Arxiv is a repository, providing access, not a publisher of refereed research. It is the many different journals in which Arxiv’s depositors publish who are still the ones doing the refereeing and the publishing (i.e., implementing the peer review process and certifying the outcome, if successful, as having met that journal’s established quality standards). And journals need to recover the costs of providing that essential service, either via journal subscriptions tolls or via “author pays” (i.e., article publication fees)

Once the burden of hosting, access-provision and archiving is offloaded onto each author’s institution, the only service that journals will need to provide is peer review, and hence journals will be charging institutions a lot less than they are charging now. (Print editions as well as online editions and their costs will be gone too.)

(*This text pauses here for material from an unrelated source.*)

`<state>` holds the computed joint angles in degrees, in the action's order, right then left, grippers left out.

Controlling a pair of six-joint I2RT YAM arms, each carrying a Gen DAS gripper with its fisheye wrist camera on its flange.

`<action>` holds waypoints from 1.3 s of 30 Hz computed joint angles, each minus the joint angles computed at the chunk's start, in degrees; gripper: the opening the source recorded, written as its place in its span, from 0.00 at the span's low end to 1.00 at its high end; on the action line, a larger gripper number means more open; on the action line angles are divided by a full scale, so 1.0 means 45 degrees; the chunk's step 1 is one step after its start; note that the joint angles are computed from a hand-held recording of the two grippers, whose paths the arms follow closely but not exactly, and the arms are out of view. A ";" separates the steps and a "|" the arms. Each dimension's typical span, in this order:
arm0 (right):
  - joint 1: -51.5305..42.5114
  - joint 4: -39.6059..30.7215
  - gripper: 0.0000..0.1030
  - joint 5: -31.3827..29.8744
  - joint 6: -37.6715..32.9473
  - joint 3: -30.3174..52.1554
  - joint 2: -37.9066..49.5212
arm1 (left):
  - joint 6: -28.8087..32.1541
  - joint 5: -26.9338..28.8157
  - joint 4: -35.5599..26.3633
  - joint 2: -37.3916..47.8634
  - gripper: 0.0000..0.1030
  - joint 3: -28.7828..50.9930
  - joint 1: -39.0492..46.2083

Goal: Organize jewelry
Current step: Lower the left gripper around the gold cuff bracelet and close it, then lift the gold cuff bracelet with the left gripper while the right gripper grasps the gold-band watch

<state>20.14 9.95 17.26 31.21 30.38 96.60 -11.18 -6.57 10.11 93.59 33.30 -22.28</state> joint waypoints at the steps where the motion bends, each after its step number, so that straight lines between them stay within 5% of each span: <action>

Overlay journals are also very interesting and I hope will grow in number. This does not seem to be happening yet though. A trend we see right now is a rather problematic increase in the number of low quality author-pays website-and-little-else online journals. They aggressively promote their articles through openaccess services such as arXiv while established journals wrestle with the transition.

On this you are entirely right, Simeon (though I think the term “overlay journals” is a misdescription of what may eventually come to pass, once all refereed, published articles are being self-archived in their author’s IR).

(And Cornell is aiding and abetting the very trend you mention, by agreeing pre-emptively to subsidize “author pays” costs for (some of) Cornell authors’ articles while failing to mandate self-archiving of all of Cornell authors’ articles, cost-free!)


Harnad, S. (2009) The PostGutenberg Open Access Journal. In: Cope, B. & Phillips, A (Eds.) The Future of the Academic Journal. Chandos.

In all of this the tools necessary to use IR content effectively still lag well behind the facilities offered by subject repositories.

Many of the necessary tools are not needed at the individual IR level, because search takes place at the harvester level.

What IRs lack is not tools, but content. Once we have the OA’s target content (refereed journal articles), developing the tools is a piece of cake.

One should also not underestimate the cost of building effective collections over harvested data (see, for example, the NSDL experience)

We can cross that bridge when we get to it — if Google Scholar does not cross it for us — once the target content is indeed being deposited in the IRs, globally — because deposit has been universally mandated at long last.

Stevan Harnad
American Scientist Open Access Forum